TASK DIRECTIONS.
Output the records exactly. Include every line.

Collected data.
++++
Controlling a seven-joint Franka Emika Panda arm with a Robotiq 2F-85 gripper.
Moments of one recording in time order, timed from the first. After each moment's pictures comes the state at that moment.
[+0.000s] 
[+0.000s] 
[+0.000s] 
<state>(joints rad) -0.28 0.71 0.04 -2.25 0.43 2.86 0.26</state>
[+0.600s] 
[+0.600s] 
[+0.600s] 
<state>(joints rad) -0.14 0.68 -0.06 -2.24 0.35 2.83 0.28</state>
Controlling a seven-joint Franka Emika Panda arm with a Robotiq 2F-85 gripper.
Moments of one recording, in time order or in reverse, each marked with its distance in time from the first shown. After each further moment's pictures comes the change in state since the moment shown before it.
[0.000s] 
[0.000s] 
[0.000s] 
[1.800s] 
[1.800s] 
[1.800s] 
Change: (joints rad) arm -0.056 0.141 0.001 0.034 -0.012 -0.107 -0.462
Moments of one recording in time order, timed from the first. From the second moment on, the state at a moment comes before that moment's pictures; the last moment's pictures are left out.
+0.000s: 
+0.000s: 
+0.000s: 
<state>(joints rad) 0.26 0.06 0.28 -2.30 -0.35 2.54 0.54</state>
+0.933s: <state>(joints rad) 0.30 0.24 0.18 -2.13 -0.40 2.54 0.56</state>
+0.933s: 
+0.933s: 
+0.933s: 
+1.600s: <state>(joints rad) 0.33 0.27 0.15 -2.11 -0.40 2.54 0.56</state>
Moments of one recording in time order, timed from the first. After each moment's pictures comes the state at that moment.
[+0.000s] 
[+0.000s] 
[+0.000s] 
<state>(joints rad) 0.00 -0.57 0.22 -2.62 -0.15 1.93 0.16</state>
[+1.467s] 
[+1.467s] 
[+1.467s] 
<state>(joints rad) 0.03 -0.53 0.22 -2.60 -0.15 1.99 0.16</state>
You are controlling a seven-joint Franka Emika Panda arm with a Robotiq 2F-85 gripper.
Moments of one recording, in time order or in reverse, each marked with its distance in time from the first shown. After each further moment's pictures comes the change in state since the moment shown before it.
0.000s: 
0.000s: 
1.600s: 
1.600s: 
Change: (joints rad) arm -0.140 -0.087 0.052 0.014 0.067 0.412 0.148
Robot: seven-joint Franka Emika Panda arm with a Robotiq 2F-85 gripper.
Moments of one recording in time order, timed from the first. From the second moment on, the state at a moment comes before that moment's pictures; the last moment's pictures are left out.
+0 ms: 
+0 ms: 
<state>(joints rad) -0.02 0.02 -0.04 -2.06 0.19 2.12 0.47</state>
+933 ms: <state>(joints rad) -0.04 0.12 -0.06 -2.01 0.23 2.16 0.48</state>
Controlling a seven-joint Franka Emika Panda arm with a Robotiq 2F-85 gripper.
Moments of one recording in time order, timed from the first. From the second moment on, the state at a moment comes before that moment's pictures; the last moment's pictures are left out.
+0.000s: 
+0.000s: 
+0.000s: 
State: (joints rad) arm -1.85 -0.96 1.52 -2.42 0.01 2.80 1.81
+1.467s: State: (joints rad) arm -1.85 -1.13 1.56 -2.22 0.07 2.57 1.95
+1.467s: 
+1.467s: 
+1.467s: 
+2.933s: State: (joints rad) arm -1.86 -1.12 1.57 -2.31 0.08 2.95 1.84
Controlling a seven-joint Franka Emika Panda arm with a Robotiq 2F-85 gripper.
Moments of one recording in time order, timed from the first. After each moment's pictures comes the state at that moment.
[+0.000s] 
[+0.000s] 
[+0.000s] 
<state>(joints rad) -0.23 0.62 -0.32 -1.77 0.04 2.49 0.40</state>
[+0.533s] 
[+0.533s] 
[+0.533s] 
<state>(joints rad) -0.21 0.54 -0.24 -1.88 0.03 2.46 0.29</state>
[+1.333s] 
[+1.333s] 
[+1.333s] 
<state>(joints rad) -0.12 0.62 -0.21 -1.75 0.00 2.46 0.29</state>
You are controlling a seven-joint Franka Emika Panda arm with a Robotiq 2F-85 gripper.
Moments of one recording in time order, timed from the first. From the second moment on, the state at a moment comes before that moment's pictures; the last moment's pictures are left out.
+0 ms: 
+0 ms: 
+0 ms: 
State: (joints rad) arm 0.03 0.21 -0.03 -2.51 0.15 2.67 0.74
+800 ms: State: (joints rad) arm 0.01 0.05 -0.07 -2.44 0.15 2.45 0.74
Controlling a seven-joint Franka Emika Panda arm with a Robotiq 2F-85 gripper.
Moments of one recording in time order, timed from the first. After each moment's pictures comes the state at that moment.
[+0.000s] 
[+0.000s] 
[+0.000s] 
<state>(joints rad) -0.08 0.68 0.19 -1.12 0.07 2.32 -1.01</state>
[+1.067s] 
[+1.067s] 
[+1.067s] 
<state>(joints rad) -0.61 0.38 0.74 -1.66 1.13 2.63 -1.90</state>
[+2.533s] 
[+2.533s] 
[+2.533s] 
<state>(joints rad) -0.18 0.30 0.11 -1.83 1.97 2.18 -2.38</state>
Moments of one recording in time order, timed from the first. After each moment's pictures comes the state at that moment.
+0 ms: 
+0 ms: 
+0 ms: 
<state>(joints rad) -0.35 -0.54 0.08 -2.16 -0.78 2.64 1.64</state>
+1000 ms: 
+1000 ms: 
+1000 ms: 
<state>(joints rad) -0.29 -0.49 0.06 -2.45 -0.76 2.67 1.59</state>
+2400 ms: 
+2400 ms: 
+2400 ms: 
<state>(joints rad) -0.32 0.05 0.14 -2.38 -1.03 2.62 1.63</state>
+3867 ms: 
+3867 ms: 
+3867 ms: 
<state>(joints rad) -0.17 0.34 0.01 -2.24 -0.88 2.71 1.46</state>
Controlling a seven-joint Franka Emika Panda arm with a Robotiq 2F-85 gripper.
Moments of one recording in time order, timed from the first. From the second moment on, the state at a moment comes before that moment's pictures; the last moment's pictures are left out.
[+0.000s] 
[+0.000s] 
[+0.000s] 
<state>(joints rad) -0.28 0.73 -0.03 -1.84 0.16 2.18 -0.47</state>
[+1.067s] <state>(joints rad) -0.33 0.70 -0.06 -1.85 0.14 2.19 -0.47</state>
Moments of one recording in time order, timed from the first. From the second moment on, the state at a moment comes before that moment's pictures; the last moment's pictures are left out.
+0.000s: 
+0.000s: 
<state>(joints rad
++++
RESPONSE AREA.
Controlling a seven-joint Franka Emika Panda arm with a Robotiq 2F-85 gripper.
Moments of one recording in time order, timed from the first. After each moment's pictures comes the state at that moment.
[+0.000s] 
[+0.000s] 
[+0.000s] 
<state>(joints rad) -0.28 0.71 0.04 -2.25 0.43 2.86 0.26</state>
[+0.600s] 
[+0.600s] 
[+0.600s] 
<state>(joints rad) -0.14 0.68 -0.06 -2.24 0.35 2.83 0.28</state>
Controlling a seven-joint Franka Emika Panda arm with a Robotiq 2F-85 gripper.
Moments of one recording, in time order or in reverse, each marked with its distance in time from the first shown. After each further moment's pictures comes the change in state since the moment shown before it.
[0.000s] 
[0.000s] 
[0.000s] 
[1.800s] 
[1.800s] 
[1.800s] 
Change: (joints rad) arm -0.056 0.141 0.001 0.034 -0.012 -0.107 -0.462
Moments of one recording in time order, timed from the first. From the second moment on, the state at a moment comes before that moment's pictures; the last moment's pictures are left out.
+0.000s: 
+0.000s: 
+0.000s: 
<state>(joints rad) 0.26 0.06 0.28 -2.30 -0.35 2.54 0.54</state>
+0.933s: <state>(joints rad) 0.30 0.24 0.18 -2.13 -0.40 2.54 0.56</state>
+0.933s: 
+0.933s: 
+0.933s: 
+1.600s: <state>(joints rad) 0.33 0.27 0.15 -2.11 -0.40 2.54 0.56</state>
Moments of one recording in time order, timed from the first. After each moment's pictures comes the state at that moment.
[+0.000s] 
[+0.000s] 
[+0.000s] 
<state>(joints rad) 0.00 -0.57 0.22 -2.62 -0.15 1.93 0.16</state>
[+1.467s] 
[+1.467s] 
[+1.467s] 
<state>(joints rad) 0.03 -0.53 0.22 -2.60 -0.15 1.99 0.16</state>
You are controlling a seven-joint Franka Emika Panda arm with a Robotiq 2F-85 gripper.
Moments of one recording, in time order or in reverse, each marked with its distance in time from the first shown. After each further moment's pictures comes the change in state since the moment shown before it.
0.000s: 
0.000s: 
1.600s: 
1.600s: 
Change: (joints rad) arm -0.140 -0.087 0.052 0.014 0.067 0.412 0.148
Robot: seven-joint Franka Emika Panda arm with a Robotiq 2F-85 gripper.
Moments of one recording in time order, timed from the first. From the second moment on, the state at a moment comes before that moment's pictures; the last moment's pictures are left out.
+0 ms: 
+0 ms: 
<state>(joints rad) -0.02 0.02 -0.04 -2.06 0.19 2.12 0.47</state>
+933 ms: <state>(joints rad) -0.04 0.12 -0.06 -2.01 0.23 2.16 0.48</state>
Controlling a seven-joint Franka Emika Panda arm with a Robotiq 2F-85 gripper.
Moments of one recording in time order, timed from the first. From the second moment on, the state at a moment comes before that moment's pictures; the last moment's pictures are left out.
+0.000s: 
+0.000s: 
+0.000s: 
State: (joints rad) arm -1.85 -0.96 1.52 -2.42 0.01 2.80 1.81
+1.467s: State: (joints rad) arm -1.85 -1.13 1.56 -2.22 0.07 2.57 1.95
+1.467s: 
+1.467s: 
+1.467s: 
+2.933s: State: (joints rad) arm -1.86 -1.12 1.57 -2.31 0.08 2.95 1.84
Controlling a seven-joint Franka Emika Panda arm with a Robotiq 2F-85 gripper.
Moments of one recording in time order, timed from the first. After each moment's pictures comes the state at that moment.
[+0.000s] 
[+0.000s] 
[+0.000s] 
<state>(joints rad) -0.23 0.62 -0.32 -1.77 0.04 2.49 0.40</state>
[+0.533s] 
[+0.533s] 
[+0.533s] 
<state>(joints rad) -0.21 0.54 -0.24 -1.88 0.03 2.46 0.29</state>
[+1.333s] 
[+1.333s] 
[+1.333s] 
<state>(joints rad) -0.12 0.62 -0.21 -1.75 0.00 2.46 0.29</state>
You are controlling a seven-joint Franka Emika Panda arm with a Robotiq 2F-85 gripper.
Moments of one recording in time order, timed from the first. From the second moment on, the state at a moment comes before that moment's pictures; the last moment's pictures are left out.
+0 ms: 
+0 ms: 
+0 ms: 
State: (joints rad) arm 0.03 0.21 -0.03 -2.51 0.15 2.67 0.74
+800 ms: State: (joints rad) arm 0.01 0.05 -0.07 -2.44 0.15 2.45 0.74
Controlling a seven-joint Franka Emika Panda arm with a Robotiq 2F-85 gripper.
Moments of one recording in time order, timed from the first. After each moment's pictures comes the state at that moment.
[+0.000s] 
[+0.000s] 
[+0.000s] 
<state>(joints rad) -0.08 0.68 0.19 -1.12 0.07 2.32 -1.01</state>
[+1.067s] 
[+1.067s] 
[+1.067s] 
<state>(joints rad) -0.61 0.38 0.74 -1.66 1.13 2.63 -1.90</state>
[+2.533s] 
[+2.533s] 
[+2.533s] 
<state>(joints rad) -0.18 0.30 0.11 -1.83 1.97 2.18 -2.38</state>
Moments of one recording in time order, timed from the first. After each moment's pictures comes the state at that moment.
+0 ms: 
+0 ms: 
+0 ms: 
<state>(joints rad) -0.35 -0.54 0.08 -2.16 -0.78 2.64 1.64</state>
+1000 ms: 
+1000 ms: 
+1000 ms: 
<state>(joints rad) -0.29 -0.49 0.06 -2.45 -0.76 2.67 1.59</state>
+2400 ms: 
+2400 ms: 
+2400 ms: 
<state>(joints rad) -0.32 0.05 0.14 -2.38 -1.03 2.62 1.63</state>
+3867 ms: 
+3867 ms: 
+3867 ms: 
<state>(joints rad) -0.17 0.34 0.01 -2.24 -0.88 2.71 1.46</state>
Controlling a seven-joint Franka Emika Panda arm with a Robotiq 2F-85 gripper.
Moments of one recording in time order, timed from the first. From the second moment on, the state at a moment comes before that moment's pictures; the last moment's pictures are left out.
[+0.000s] 
[+0.000s] 
[+0.000s] 
<state>(joints rad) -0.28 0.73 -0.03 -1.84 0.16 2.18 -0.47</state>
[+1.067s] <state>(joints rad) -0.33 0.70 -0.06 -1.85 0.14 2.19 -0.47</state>
Moments of one recording in time order, timed from the first. From the second moment on, the state at a moment comes before that moment's pictures; the last moment's pictures are left out.
+0.000s: 
+0.000s: 
<state>(joints rad

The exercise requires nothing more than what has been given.